WHAT TO WORK ON >>
Whenever a line in the data holds the string "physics", pull that line out.

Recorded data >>
___

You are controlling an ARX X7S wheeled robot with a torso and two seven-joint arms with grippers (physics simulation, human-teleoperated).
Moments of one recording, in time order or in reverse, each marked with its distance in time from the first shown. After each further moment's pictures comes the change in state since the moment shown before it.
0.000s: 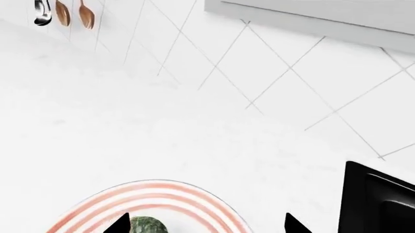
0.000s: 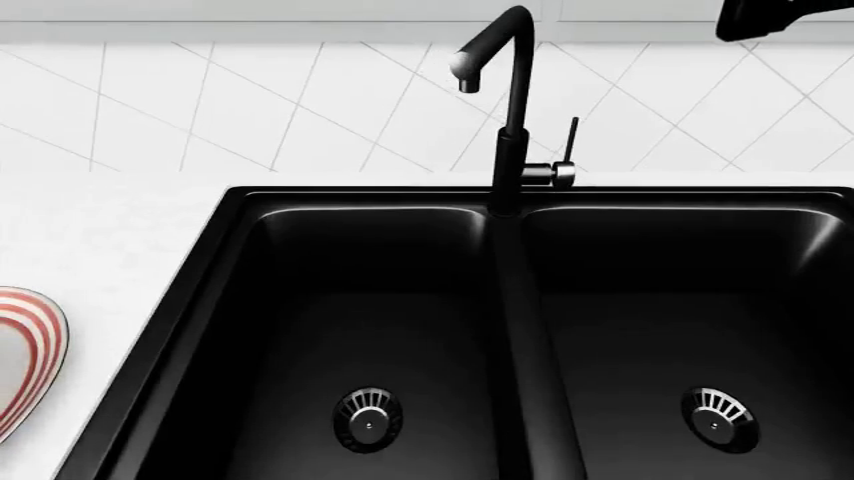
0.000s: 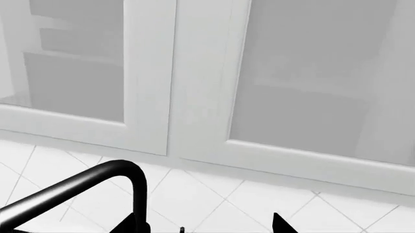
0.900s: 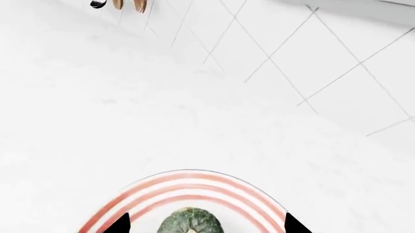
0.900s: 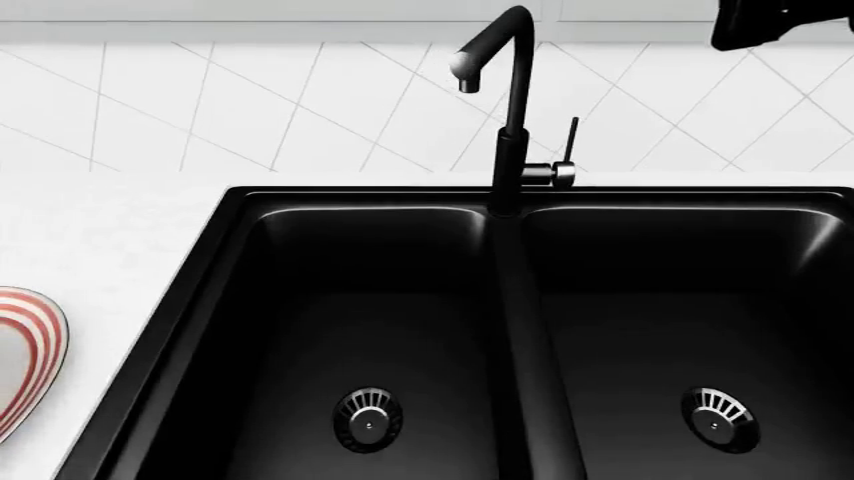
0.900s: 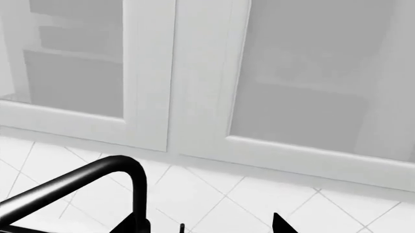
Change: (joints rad) left arm 0.124 0.023 -0.111 -0.056 0.154 0.013 0.049; right arm -0.017 0.010 -0.013 -0.007 0.008 -0.018 0.001
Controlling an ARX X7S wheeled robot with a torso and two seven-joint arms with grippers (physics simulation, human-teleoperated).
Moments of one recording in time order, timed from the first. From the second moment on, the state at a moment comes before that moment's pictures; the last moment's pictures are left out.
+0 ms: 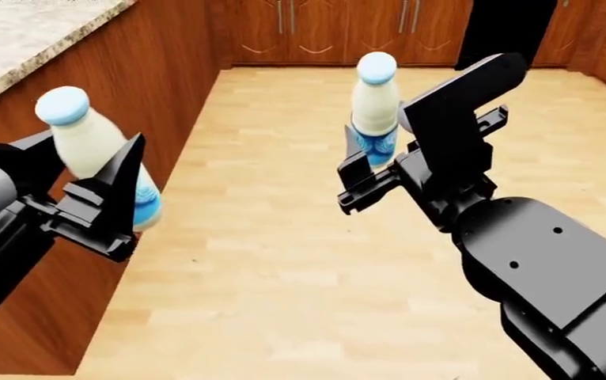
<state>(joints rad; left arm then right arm) -0.46 -0.68 -0.33 0.78 -1.07 -0.95 -0.06 0.90 0.47 -0.42 -0.51 0.54 1.02 0.16</state>
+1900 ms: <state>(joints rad) -0.70 -0.91 -0.53 0.78 -1.50 -1.07 -0.38 1.07 0.47 -0.47 -0.61 0.60 1.16 0.20</state>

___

WRITTEN SOLUTION >>
You are controlling an ARX X7S wheeled robot with a torso and two seven-joint arms with grippers (physics simulation, human-teleoperated).
Controlling an ARX X7S wheeled robot with a torso and two seven-joint arms with grippers (physics simulation, human-teleoperated).

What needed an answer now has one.